The Slacktivist exposes how banks have turned overdraft protection into a way to make a lot of money. Did you know that banks are allowed to manipulate the order in which your transactions are processed in order to cause you to withdraw more than your balance?

Thoreau at Unqualified Offerings on torture:

One of the most striking signs of our government’s complete immorality and incompetence is that they have turned the architect of 9/11 into a victim of human rights abuses.

Anil Dash posts about what designers can learn from chefs, fake Steve Jobs, and the new trend in pie charts.

Whimsley has a huge, fascinating post on the Netflix prize.

Bruce Schneier has put up one long post with his full interview with TSA’s Kip Hawley that I linked to previously.

There have been a ton of interesting reactions to the California voting machine security review. That’s a link to one of them with some jumping off points.

The idea that politicians should refuse to answer hypothetical questions is idiotic. Hopefully it’s one trend from the Bush administration that won’t last.

Elizabeth Kolbert on the New Yorker on bees.

Best captcha ever.

Tyler Cowen posts on the pros and cons of equalizing the income tax rate and capital gains tax rate. I have long been in favor of doing so but I’m no longer certain that is the best policy (even if it is the fairest).

Chris Anderson also posted a bearish review of Second Life, explaining why Wired magazine ended its SL boosterism.

Today’s iPhone bucket: there’s an NES emulator being developed.
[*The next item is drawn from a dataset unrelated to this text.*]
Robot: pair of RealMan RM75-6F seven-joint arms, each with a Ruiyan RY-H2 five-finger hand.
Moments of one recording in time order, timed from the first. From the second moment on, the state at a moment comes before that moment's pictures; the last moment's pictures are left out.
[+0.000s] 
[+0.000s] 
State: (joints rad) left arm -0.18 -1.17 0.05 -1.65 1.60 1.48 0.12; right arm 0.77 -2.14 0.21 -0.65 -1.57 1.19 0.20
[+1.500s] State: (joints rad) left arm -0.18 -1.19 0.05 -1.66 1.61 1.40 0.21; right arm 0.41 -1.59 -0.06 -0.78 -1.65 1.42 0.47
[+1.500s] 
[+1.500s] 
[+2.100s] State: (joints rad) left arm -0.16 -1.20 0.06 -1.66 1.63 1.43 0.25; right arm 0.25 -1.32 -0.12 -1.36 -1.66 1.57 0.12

Apple is earning praise for its Web design guidelines for the iPhone. MobileTerminal may be the first native application for iPhone. Walt Mossberg posts about the new iPhone features in version 1.0.1.

5 Comments

  1. Not to try and start a huge flame war, but the Newsweek article did have a few issues with it. I’m certainly not a climate change denier, but I am skeptical about some of the more.. publicized claims that are bandied about. I am at least willing to listen to both sides, and the tone of the Newsweek article was pretty derisive about anyone not toeing the company line on anthropogenic warming trends. Warren Meyer over at Coyote Blog has a decent rebuttal that I found worth reading. YMMV.

  2. There’s clearly a lot of speculative information out there when it comes to climate change, but I find it pretty darn suspicious that nearly all the climate change deniers have, over the years, changed their argument but not their purpose.

    And as far as that rebuttal goes, it’s not a rebuttal of the story at all (which was about a systemic and well funded effort to disseminate disinformation about climate change). Also, that site attacks a specific set of measurements, but there is a lot more information about the effects and mechanism of global warming that are hard to dispute.

  3. I only read the Newsweek article quickly on the Metro, but one impression I walked away with it is that while the article described the disinformation campaign, it didn’t really get into the motivations of WHY people and organizations are so fixated on it. The obvious implication is that it’s a (comparatively short-term) profit motive, but I was surprised that not much attention to underlying drivers was given. And, of course, these things take on a life of their own. Anti-science bigotry pays dividends for certain ideologically authoritarian viewpoints.

  4. I am a regular reader of your article. And I am very impress with your blog upon Global Warming. Now I am also write a blog upon effects and causes of Global Warming. This blog is collection of news & reviews like the study found that global warming since 1985 has been caused neither by an increase in solar radiation nor by a decrease in the flux of galactic cosmic rays. Some researchers had also suggested that the latter might influence global warming because the rays trigger cloud formation.

  5. I think that energy people have worked to cloud the debate over climate change because they don’t want the government to regulate people into using less energy, nor do they want people to voluntarily use less energy.

    I think that right wingers want to cloud the debate because major environmental crises favor the Democrats politically. If we really do face a climate crisis, we need to look at the federal government (and even worse, international cooperation) to dig us out of this hole. That isn’t too appealing to the right wingers.